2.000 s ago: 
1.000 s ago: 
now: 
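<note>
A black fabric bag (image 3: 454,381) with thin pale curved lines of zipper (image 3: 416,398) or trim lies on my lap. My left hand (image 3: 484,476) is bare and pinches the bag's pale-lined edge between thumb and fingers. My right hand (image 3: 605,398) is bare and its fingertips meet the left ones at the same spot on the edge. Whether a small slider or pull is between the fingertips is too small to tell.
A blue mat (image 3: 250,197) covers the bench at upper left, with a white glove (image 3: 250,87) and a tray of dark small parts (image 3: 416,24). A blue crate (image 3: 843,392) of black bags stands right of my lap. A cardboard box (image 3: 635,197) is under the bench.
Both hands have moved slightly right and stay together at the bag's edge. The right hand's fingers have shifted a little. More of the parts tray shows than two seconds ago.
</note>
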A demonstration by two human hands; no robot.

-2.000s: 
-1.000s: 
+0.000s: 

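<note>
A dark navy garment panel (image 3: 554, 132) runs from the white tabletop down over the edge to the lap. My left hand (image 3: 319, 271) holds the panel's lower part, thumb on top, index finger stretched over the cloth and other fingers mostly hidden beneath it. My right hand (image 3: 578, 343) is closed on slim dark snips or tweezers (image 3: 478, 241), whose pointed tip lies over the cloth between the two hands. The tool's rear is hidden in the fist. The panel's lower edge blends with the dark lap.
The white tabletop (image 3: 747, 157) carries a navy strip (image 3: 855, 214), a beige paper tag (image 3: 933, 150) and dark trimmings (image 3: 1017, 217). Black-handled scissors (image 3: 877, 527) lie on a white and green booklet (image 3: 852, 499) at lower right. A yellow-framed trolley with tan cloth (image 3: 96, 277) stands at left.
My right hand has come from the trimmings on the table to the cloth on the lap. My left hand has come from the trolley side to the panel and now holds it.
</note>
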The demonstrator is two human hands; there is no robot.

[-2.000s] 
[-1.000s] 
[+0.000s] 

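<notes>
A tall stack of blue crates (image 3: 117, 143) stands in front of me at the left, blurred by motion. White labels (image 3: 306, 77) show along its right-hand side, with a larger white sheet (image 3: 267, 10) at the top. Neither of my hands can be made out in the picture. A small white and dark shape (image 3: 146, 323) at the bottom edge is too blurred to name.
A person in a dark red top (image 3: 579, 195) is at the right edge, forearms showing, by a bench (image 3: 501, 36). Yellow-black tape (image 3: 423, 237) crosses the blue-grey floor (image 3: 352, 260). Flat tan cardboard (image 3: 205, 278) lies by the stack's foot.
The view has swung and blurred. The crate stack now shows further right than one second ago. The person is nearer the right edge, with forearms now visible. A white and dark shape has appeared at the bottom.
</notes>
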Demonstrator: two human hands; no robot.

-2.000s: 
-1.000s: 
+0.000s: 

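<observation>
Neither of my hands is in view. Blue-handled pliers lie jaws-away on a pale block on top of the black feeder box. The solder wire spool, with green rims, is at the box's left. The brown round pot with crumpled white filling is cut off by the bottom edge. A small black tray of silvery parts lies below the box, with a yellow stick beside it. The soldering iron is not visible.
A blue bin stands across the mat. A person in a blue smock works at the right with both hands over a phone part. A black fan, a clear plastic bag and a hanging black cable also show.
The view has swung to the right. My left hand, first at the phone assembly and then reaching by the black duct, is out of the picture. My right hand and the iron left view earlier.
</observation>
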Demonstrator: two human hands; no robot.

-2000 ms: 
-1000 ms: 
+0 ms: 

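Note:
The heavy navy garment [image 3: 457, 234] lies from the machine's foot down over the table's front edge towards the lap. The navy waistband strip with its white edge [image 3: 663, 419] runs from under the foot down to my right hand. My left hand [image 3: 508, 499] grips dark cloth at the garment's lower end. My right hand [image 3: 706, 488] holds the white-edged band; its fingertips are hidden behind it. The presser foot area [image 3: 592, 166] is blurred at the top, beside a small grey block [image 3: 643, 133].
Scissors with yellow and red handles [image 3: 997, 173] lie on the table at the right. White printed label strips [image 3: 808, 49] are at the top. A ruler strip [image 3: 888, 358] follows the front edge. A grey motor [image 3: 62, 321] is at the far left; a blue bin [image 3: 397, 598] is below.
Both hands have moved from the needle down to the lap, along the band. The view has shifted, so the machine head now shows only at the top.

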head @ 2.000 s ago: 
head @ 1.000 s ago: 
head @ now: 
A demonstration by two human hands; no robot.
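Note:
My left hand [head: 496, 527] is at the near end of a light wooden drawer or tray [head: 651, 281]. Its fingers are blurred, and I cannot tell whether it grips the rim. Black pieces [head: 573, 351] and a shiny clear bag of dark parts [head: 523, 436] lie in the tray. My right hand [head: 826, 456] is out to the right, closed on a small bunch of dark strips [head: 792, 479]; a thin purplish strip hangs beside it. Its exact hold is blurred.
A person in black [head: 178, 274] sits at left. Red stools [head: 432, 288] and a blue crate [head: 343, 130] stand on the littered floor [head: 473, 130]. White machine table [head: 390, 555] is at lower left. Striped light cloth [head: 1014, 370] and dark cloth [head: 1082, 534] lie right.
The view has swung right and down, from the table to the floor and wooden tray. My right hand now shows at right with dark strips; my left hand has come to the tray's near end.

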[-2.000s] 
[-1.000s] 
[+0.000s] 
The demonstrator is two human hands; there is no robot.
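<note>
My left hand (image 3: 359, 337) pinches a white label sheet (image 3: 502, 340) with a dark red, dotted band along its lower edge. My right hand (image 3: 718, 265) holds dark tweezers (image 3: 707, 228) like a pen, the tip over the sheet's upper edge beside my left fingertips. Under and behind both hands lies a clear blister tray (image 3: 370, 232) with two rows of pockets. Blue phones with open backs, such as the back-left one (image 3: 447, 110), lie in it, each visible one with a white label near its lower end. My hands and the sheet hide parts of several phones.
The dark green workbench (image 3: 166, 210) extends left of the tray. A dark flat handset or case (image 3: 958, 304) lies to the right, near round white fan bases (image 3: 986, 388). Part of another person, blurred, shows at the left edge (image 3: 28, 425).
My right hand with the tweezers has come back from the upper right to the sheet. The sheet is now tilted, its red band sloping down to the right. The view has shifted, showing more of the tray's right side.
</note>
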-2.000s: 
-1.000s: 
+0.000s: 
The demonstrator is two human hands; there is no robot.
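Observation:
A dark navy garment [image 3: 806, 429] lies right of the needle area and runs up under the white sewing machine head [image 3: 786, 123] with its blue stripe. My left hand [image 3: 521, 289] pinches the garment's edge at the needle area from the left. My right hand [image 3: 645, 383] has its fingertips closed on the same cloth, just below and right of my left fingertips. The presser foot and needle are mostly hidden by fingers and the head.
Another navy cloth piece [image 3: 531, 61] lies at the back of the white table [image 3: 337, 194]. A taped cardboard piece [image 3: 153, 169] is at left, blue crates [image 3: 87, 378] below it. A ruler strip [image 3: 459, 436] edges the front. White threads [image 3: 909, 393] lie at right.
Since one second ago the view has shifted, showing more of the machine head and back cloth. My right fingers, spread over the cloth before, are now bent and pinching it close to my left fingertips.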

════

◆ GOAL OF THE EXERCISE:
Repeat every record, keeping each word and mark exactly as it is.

◆ ANSWER TO THIS EXERCISE:
2.000 s ago: 
1.000 s ago: 
now: 
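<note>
A black fabric bag (image 3: 454,381) with thin pale curved lines of zipper (image 3: 416,398) or trim lies on my lap. My left hand (image 3: 484,476) is bare and pinches the bag's pale-lined edge between thumb and fingers. My right hand (image 3: 605,398) is bare and its fingertips meet the left ones at the same spot on the edge. Whether a small slider or pull is between the fingertips is too small to tell.
A blue mat (image 3: 250,197) covers the bench at upper left, with a white glove (image 3: 250,87) and a tray of dark small parts (image 3: 416,24). A blue crate (image 3: 843,392) of black bags stands right of my lap. A cardboard box (image 3: 635,197) is under the bench.
Both hands have moved slightly right and stay together at the bag's edge. The right hand's fingers have shifted a little. More of the parts tray shows than two seconds ago.
</note>
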A demonstration by two human hands; no robot.

-2.000s: 
-1.000s: 
+0.000s: 

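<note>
A dark navy garment panel (image 3: 554, 132) runs from the white tabletop down over the edge to the lap. My left hand (image 3: 319, 271) holds the panel's lower part, thumb on top, index finger stretched over the cloth and other fingers mostly hidden beneath it. My right hand (image 3: 578, 343) is closed on slim dark snips or tweezers (image 3: 478, 241), whose pointed tip lies over the cloth between the two hands. The tool's rear is hidden in the fist. The panel's lower edge blends with the dark lap.
The white tabletop (image 3: 747, 157) carries a navy strip (image 3: 855, 214), a beige paper tag (image 3: 933, 150) and dark trimmings (image 3: 1017, 217). Black-handled scissors (image 3: 877, 527) lie on a white and green booklet (image 3: 852, 499) at lower right. A yellow-framed trolley with tan cloth (image 3: 96, 277) stands at left.
My right hand has come from the trimmings on the table to the cloth on the lap. My left hand has come from the trolley side to the panel and now holds it.
</note>
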The demonstrator is two human hands; there is no robot.

[-2.000s] 
[-1.000s] 
[+0.000s] 

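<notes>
A tall stack of blue crates (image 3: 117, 143) stands in front of me at the left, blurred by motion. White labels (image 3: 306, 77) show along its right-hand side, with a larger white sheet (image 3: 267, 10) at the top. Neither of my hands can be made out in the picture. A small white and dark shape (image 3: 146, 323) at the bottom edge is too blurred to name.
A person in a dark red top (image 3: 579, 195) is at the right edge, forearms showing, by a bench (image 3: 501, 36). Yellow-black tape (image 3: 423, 237) crosses the blue-grey floor (image 3: 352, 260). Flat tan cardboard (image 3: 205, 278) lies by the stack's foot.
The view has swung and blurred. The crate stack now shows further right than one second ago. The person is nearer the right edge, with forearms now visible. A white and dark shape has appeared at the bottom.
</notes>
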Demonstrator: two human hands; no robot.

-2.000s: 
-1.000s: 
+0.000s: 

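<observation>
Neither of my hands is in view. Blue-handled pliers lie jaws-away on a pale block on top of the black feeder box. The solder wire spool, with green rims, is at the box's left. The brown round pot with crumpled white filling is cut off by the bottom edge. A small black tray of silvery parts lies below the box, with a yellow stick beside it. The soldering iron is not visible.
A blue bin stands across the mat. A person in a blue smock works at the right with both hands over a phone part. A black fan, a clear plastic bag and a hanging black cable also show.
The view has swung to the right. My left hand, first at the phone assembly and then reaching by the black duct, is out of the picture. My right hand and the iron left view earlier.
</observation>
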Demonstrator: two human hands; no robot.

-2000 ms: 
-1000 ms: 
+0 ms: 

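Note:
The heavy navy garment [image 3: 457, 234] lies from the machine's foot down over the table's front edge towards the lap. The navy waistband strip with its white edge [image 3: 663, 419] runs from under the foot down to my right hand. My left hand [image 3: 508, 499] grips dark cloth at the garment's lower end. My right hand [image 3: 706, 488] holds the white-edged band; its fingertips are hidden behind it. The presser foot area [image 3: 592, 166] is blurred at the top, beside a small grey block [image 3: 643, 133].
Scissors with yellow and red handles [image 3: 997, 173] lie on the table at the right. White printed label strips [image 3: 808, 49] are at the top. A ruler strip [image 3: 888, 358] follows the front edge. A grey motor [image 3: 62, 321] is at the far left; a blue bin [image 3: 397, 598] is below.
Both hands have moved from the needle down to the lap, along the band. The view has shifted, so the machine head now shows only at the top.
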
head @ 2.000 s ago: 
head @ 1.000 s ago: 
head @ now: 
A demonstration by two human hands; no robot.
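Note:
My left hand [head: 496, 527] is at the near end of a light wooden drawer or tray [head: 651, 281]. Its fingers are blurred, and I cannot tell whether it grips the rim. Black pieces [head: 573, 351] and a shiny clear bag of dark parts [head: 523, 436] lie in the tray. My right hand [head: 826, 456] is out to the right, closed on a small bunch of dark strips [head: 792, 479]; a thin purplish strip hangs beside it. Its exact hold is blurred.
A person in black [head: 178, 274] sits at left. Red stools [head: 432, 288] and a blue crate [head: 343, 130] stand on the littered floor [head: 473, 130]. White machine table [head: 390, 555] is at lower left. Striped light cloth [head: 1014, 370] and dark cloth [head: 1082, 534] lie right.
The view has swung right and down, from the table to the floor and wooden tray. My right hand now shows at right with dark strips; my left hand has come to the tray's near end.
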
[-2.000s] 
[-1.000s] 
[+0.000s] 
The demonstrator is two human hands; there is no robot.
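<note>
My left hand (image 3: 359, 337) pinches a white label sheet (image 3: 502, 340) with a dark red, dotted band along its lower edge. My right hand (image 3: 718, 265) holds dark tweezers (image 3: 707, 228) like a pen, the tip over the sheet's upper edge beside my left fingertips. Under and behind both hands lies a clear blister tray (image 3: 370, 232) with two rows of pockets. Blue phones with open backs, such as the back-left one (image 3: 447, 110), lie in it, each visible one with a white label near its lower end. My hands and the sheet hide parts of several phones.
The dark green workbench (image 3: 166, 210) extends left of the tray. A dark flat handset or case (image 3: 958, 304) lies to the right, near round white fan bases (image 3: 986, 388). Part of another person, blurred, shows at the left edge (image 3: 28, 425).
My right hand with the tweezers has come back from the upper right to the sheet. The sheet is now tilted, its red band sloping down to the right. The view has shifted, showing more of the tray's right side.
</note>
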-2.000s: 
-1.000s: 
+0.000s: 
The demonstrator is two human hands; there is no robot.
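Observation:
A dark navy garment [image 3: 806, 429] lies right of the needle area and runs up under the white sewing machine head [image 3: 786, 123] with its blue stripe. My left hand [image 3: 521, 289] pinches the garment's edge at the needle area from the left. My right hand [image 3: 645, 383] has its fingertips closed on the same cloth, just below and right of my left fingertips. The presser foot and needle are mostly hidden by fingers and the head.
Another navy cloth piece [image 3: 531, 61] lies at the back of the white table [image 3: 337, 194]. A taped cardboard piece [image 3: 153, 169] is at left, blue crates [image 3: 87, 378] below it. A ruler strip [image 3: 459, 436] edges the front. White threads [image 3: 909, 393] lie at right.
Since one second ago the view has shifted, showing more of the machine head and back cloth. My right fingers, spread over the cloth before, are now bent and pinching it close to my left fingertips.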

No further answer will be given.